A escrivaninha

A escrivaninha

Nem sempre a palavra deve sair da escrivaninha; que palavra viverá se a sua força enfraquecerá o que pensa estar robusto? Sentado na cadeira, em frente ao texto, o homem se apaga para não riscar o discurso construído. O estranho é estranho porque não faz questão de ser apresentado. Apertos de mão obrigam a lavar as mãos por serem violadas por mãos que acostumaram ao afago passivo. A mão deveria ter sempre um punhal... Eis a palavra, eis o punhal.

Se forem à enciclopédia em busca de conceitos, certamente acharão vocês. A insônia é resultado de força vital, de sobre força, de domínio do descanso. Quem dorme descansa do mundo e não trabalha em vida. Quem recebe o salário em vida?

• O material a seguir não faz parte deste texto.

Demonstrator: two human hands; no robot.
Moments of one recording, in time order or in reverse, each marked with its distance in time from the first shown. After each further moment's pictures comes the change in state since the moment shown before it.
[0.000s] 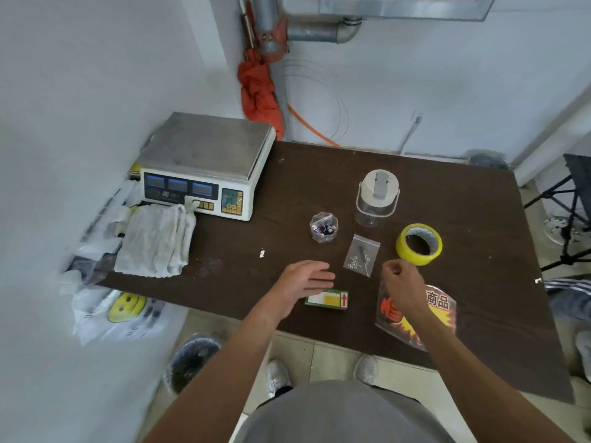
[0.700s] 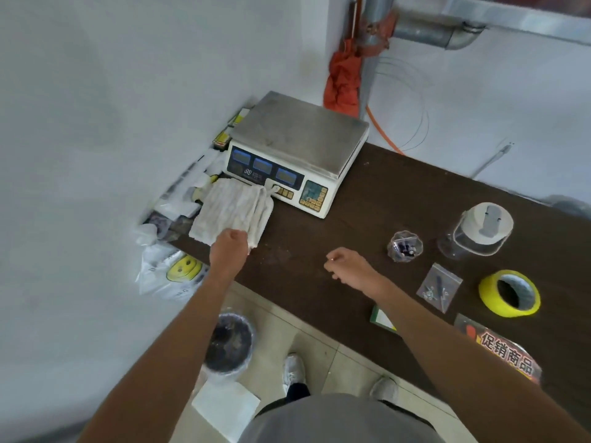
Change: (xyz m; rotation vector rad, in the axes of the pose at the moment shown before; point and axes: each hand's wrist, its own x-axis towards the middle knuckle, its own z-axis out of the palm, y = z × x) left_hand -0.045 -0.006 -0.260 0.334 0.999 0.046; right_hand -0.037 -0.186 0.172 -0.209 -0.737 -0.163
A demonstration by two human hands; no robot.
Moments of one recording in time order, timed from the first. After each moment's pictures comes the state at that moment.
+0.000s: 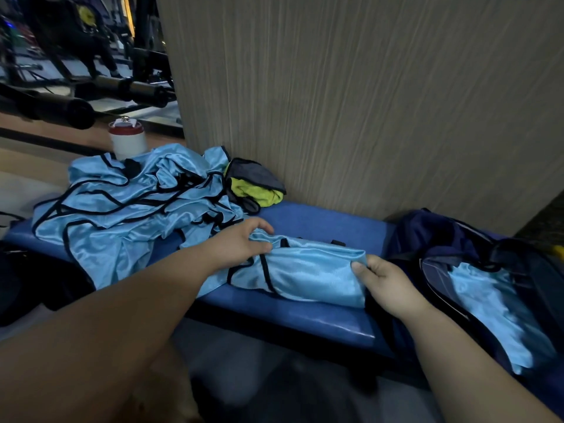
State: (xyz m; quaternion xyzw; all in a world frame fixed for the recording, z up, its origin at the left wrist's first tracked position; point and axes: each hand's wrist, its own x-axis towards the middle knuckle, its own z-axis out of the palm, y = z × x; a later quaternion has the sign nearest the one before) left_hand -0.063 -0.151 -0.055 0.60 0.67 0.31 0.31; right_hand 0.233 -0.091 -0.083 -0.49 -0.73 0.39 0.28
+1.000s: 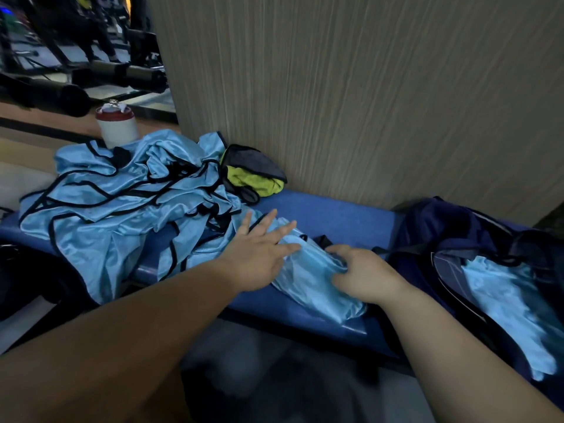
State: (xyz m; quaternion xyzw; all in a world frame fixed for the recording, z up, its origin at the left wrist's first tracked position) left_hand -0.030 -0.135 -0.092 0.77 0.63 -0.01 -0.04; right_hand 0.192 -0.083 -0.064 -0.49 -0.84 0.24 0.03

O corpo, refém dos autores, construído por repetições é putrefato em vida. Não use perfume! O mal cheiro irrita as narinas de quem está aguçado na profundidade.

As palavras são punhais! Não leiam o que fará sangrar! Aquele que não tem estômago regurgitará!

Muitas vezes, a palavra não merece ser lida e será que ela faz questão de ser lida? Quem fará a própria autópsia? O corpo sempre se tornará refém de outro corpo!

Há apenas reféns! Há apenas escravos e servos! Há apenas covardes!

A palavra é senhora de si mesma! É dona de si mesma! É patroa do seu autor e, por isso, tem autoridade sobre o que discute.

Só quem tem veneno conseguirá morrer e viver. Para entender a própria vida é preciso morrer primeiro. Quem fará o próprio velório e cavará a própria cova? O defunto está mais vivo que os que seguem os vivos-mortos; só há vivos-mortos! Zumbis.

Guardar a palavra é preservá-la! Preservar da interpretação do analfabeto de vida; aqueles que só sabem ler o que leram para eles. E quem leu a primeira frase, será que realmente sabia ler e interpretar? Quanta passividade!

A palavra descansa na escrivaninha e respira aliviada. Não faz questão de ser lida, não aceita o escancaro de quem não sabe interpretá-la. A palavra pede para a caneta recolher e sangrar em outro tempo. Tempo que reconhecerá a palavra que hoje está calada, não lida, não interpretada, não compreendida. E para quê ser entendida? Entendê-la é se fazer refém de um novo discurso.

Quem escreve o mundo? Quantas exclamações e interrogações um texto deve ter? Somente tolos trabalham com ponto final.

Sirvam todos com tudo que já foi servido. Não há comida diferente no menu; só uma sombra consegue se ver. A palavra escondida é palavra prima.

A palavra não faz questão de responder, de esclarecer. A palavra é de amanhã e, por isso, sua opus magma só será editada quando não houver mais leitor. A palavra não merece esses leitores que só sabem ler com dicionários ao lado.

A palavra enfim se recolhe à tinta que a caneta soube respeitar.